### GOAL OF THE EXERCISE
The expected answer is every line from the material below that has the word "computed".

### MATERIAL PROVIDED
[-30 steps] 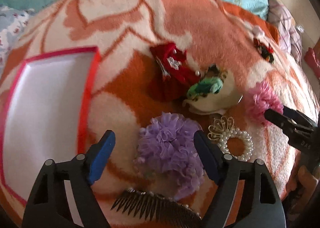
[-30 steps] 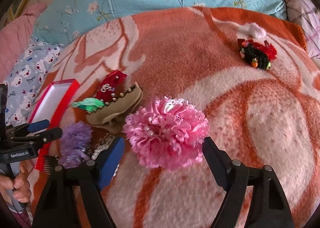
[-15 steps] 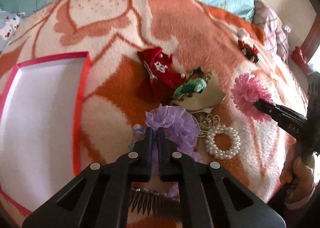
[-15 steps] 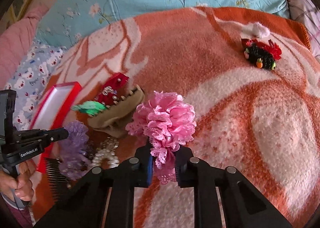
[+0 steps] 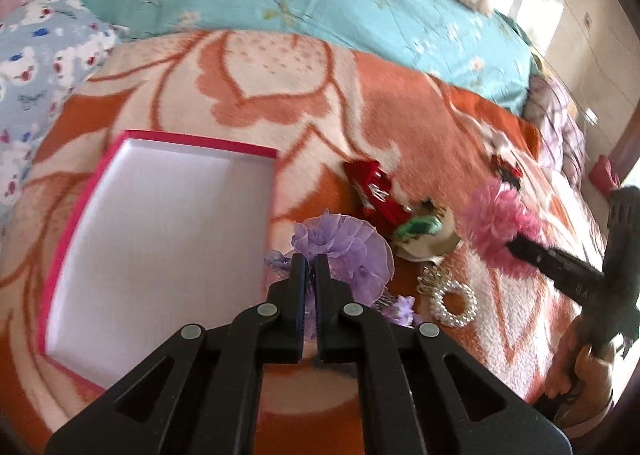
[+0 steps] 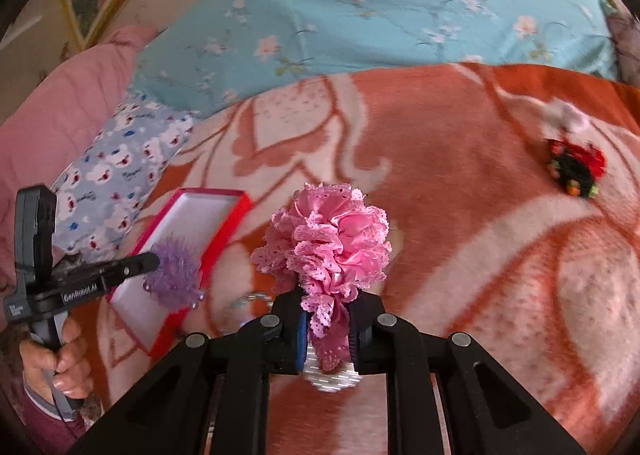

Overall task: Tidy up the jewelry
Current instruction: 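Carry both scrunchies into the white box and open both tools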

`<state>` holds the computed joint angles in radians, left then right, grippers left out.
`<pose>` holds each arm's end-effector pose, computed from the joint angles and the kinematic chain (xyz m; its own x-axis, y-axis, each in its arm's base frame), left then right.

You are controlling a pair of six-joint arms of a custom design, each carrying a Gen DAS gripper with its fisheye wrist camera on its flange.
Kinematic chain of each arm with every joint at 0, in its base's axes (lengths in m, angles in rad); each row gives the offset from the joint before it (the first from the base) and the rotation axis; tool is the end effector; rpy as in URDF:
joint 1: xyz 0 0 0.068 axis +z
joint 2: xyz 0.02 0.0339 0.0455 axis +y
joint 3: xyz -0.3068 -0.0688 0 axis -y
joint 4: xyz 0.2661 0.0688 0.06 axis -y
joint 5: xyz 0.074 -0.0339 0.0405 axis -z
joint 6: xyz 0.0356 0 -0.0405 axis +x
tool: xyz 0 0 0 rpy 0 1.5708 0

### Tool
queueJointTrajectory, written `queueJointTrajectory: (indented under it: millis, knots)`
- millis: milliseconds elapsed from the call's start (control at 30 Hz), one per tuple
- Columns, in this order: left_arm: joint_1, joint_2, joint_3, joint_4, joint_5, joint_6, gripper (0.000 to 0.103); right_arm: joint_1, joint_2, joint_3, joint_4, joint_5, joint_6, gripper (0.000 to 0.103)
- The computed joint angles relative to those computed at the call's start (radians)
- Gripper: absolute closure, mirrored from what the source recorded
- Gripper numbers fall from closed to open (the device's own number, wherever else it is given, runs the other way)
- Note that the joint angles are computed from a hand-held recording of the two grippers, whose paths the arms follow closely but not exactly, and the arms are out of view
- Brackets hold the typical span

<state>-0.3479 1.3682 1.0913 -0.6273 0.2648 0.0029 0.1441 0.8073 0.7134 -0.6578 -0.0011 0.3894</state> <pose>0.2766 -0.1102 0.3138 -0.7374 0.2704 -0.6189 0.4833 0.8514 -0.2039 0.1568 0.0228 0.2951 -0.6800 0.2849 -0.6756 0.1230 0.9527 0.2780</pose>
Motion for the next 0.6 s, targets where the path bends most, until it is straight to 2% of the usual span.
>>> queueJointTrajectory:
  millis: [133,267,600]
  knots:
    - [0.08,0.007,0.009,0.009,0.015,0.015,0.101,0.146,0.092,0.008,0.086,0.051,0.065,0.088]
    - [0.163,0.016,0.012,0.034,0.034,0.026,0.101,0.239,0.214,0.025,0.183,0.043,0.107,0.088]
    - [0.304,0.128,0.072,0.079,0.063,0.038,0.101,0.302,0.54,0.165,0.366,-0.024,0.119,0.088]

### YOUR RESPONSE
`<state>` holds the computed joint angles in radians, left then right, grippers left out.
`<pose>` holds each arm's end-effector pose, computed from the joint angles and the kinematic chain (xyz m; its own x-axis, y-axis, each in its arm's base frame), left then right.
- The computed joint angles relative to those computed at the call's start (radians)
- Note that the joint angles are computed from a hand-held recording of the two grippers, whose paths the arms follow closely but not exactly, and the arms are out of view

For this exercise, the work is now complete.